Ensuring the sustainability of forest ecosystems requires understanding the mechanisms underlying tree growth and predicting their relative influence across taxa and environments. Functional ecology posits that variation in tree growth is related to individual differences in functional traits, which serve as proxies for resource acquisition and investment strategies. However, studies of trait–growth relationships have produced inconsistent results, likely due to unaccounted factors like interspecific interactions, ontogeny, differing leaf habit strategies, and variation in resource acquisition and allocation. We investigated the utility of key functional traits as predictors of tree height growth rates in common garden experiments in the absence of interspecific interactions.
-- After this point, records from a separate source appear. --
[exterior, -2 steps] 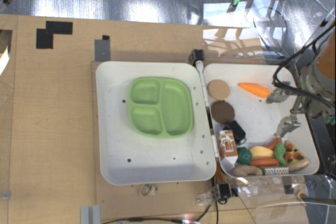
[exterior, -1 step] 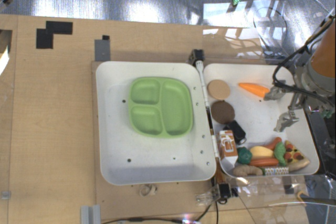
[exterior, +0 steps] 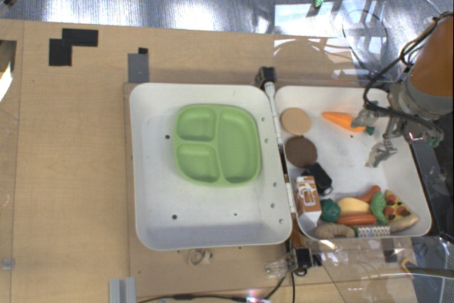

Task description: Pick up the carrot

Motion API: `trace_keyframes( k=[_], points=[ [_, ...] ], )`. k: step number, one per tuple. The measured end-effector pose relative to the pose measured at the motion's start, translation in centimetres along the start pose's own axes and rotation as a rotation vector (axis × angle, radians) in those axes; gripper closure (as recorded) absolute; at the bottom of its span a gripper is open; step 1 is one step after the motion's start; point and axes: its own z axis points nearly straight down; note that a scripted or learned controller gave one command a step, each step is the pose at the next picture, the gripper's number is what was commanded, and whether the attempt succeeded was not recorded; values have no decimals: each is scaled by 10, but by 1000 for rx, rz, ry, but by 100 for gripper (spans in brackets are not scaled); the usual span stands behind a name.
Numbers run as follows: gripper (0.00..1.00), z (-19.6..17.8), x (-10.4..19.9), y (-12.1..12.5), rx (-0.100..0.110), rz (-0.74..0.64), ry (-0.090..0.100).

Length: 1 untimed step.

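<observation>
Two white bins sit side by side on the wooden surface [exterior: 71, 174]. In the left bin [exterior: 152, 223] lies a green divided plate [exterior: 216, 144]. The right bin [exterior: 415, 181] holds the carrot [exterior: 339, 120] near its far edge, with a tan disc [exterior: 295, 120] and a brown disc [exterior: 301, 150] to its left. Toy foods are piled at the near edge [exterior: 358, 213]. The arm [exterior: 433, 74] comes in from the right, and its pincer [exterior: 381, 152] hangs over the right bin, near the carrot's green end and apart from it.
</observation>
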Motion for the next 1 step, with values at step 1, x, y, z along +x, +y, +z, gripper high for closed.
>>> trace_keyframes(
  k=[1],
  points=[
    [0,47,-31,-7,-1,137,-2]
  ],
)
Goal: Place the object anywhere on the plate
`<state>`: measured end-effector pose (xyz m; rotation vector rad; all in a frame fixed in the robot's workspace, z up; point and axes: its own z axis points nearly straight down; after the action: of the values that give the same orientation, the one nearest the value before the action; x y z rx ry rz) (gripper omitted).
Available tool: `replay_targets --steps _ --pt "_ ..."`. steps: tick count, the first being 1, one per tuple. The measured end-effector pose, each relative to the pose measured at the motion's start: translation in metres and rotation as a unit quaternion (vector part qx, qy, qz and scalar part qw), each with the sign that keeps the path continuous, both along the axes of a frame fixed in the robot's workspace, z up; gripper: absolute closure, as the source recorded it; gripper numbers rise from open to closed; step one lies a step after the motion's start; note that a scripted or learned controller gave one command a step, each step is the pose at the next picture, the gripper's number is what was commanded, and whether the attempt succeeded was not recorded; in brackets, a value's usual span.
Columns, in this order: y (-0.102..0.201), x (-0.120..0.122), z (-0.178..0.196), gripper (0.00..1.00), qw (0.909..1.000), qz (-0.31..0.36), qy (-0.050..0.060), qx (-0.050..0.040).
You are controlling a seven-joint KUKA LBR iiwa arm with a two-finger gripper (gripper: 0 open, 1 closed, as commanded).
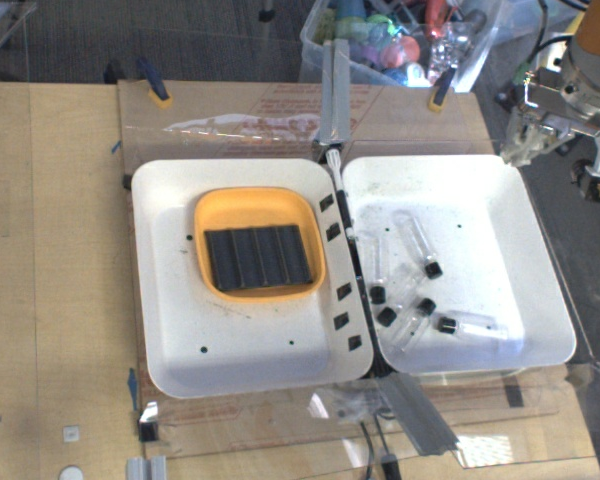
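1. While the arm sits beyond the right bin's far right corner, its gripper hangs outside the bin, above the dark floor; whether it is released or clenched cannot be told from this angle.
2. The right bin is shallow, white and glossy with rounded corners, its floor lightly speckled.
3. Clear plastic tubes with black caps lie scattered across its near-left part, slender cylinders pointing several ways, some touching; one lies closer to the near right corner.
4. The left bin, of the same smooth white moulding, carries an orange plate near its centre, square with soft rounded corners and a raised rim.
5. A dark, ribbed rectangular block rests flat on the plate, covering most of its floor and reaching its near edge.
6. Small black tabs line the ridge where the two bins meet.
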<state>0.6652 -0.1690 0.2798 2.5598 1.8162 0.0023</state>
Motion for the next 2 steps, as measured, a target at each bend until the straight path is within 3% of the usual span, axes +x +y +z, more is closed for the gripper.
replay_targets --steps 1,2 --pt "-0.025 0.002 0.038 1.0 0.9934 0.114 0.0 -0.0006" --pt "-0.045 0.003 0.08 1.0 0.979 0.204 -0.001 -0.0014"
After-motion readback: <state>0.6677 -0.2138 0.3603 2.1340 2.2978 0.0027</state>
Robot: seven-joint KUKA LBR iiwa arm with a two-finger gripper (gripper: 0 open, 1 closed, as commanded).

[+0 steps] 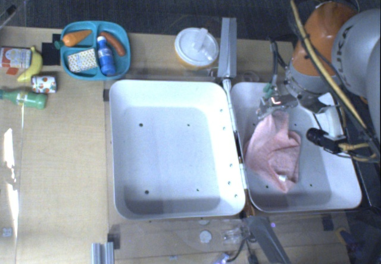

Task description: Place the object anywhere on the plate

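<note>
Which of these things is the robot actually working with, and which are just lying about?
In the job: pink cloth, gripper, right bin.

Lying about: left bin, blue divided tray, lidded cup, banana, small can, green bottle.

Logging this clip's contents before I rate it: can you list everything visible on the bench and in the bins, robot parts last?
White bins: 2, white, side by side mid-bench.
Cloth: 1, pink, in the right bin, its top corner drawn up to the gripper.
Divided plate: 1, blue, upper left, holding toy foods and a blue bottle.
Lidded cup: 1, white and yellow, above the left bin.
Banana: 1, yellow, far left.
Small carton: 1, white and red, far left.
Can: 1, patterned, far left.
Green bottle: 1, lying far left.
Gripper: 1, metallic, over the right bin.
Arm: 1, grey and orange, right.
</note>
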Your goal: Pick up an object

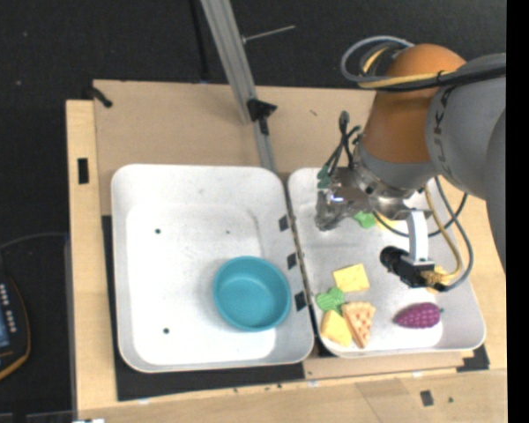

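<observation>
My gripper (331, 211) hangs low over the far left part of the right bin (473, 324), close to the wall between the two bins. A small green piece (365, 220) lies just to its right, partly covered by the wrist; whether it touches the gripper I cannot tell. Nearer the front of this bin lie a yellow block (351, 278), a green toy (330, 300), a yellow wedge (334, 328), an orange pizza-like slice (361, 322) and a purple bunch of grapes (417, 315). None of these is at the gripper.
A blue bowl (250, 293) stands in the left bin (159, 201), toward its front right corner. A grey metal pole (234, 60) slants up from the bench behind the bins. The arm's grey and orange body covers the far right of the right bin.
</observation>
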### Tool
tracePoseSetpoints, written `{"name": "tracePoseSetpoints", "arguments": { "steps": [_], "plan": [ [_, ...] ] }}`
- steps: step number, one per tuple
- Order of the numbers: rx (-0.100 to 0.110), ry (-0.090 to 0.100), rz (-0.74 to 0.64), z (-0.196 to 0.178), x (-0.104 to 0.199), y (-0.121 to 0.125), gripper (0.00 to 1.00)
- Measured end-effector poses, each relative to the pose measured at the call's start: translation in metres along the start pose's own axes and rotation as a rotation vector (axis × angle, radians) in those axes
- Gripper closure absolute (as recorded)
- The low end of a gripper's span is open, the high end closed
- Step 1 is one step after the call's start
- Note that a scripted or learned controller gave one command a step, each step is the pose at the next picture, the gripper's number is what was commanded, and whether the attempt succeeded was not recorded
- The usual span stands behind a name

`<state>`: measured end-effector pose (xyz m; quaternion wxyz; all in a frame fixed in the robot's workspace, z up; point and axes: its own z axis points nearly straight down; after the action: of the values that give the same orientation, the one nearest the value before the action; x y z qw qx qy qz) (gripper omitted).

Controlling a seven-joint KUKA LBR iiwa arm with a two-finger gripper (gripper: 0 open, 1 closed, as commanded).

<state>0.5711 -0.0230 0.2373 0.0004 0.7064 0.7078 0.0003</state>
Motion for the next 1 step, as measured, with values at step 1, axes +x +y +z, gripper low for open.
{"name": "tracePoseSetpoints", "arguments": {
  "steps": [1],
  "plan": [
    [-0.001,0.002,-0.006,-0.0118,0.0523,0.0055,1.00]
  ]
}}
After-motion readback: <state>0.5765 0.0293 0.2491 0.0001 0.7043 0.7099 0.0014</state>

We posit that trait–growth relationships vary with age and between two groups relating to leaf habit: deciduous and evergreen species. Using data from 38 tree species planted in monoculture plots across seven sites of the International Diversity Experiment Network with Trees (IDENT) in North America and Europe, we compiled height growth rates over 9 years post‐germination. We modelled growth using a Bayesian hierarchical generalized linear model incorporating four above‐ground functional traits related to resource acquisition and investment: specific leaf area (SLA), wood density (WD), leaf dry matter content (LDMC) and seed mass (SM). Improvements in predictive power due to the variation of trait effects with age and leaf habit were evaluated via alternative hypothesis‐driven models, using the Expected Log Pointwise Predictive Density (ELPD) as a performance measure. Trait effects on growth varied with age and leaf habit, shifting between positive and negative effects, reflecting changes in resource acquisition and investment strategies. The relationships between traits and growth were strongest during the first three growing seasons for deciduous species and during the seventh to the ninth for evergreen species. Accounting for age and leaf habit substantially improved predictive power. Synthesis. Traits are not consistently associated with tree growth rates but instead reflect dynamic resource acquisition and investment strategies over time and between deciduous and evergreen species. Despite this variability, our findings confirm the utility of functional traits to predict tree growth rates, especially when trait effects are considered to vary with age and leaf habit.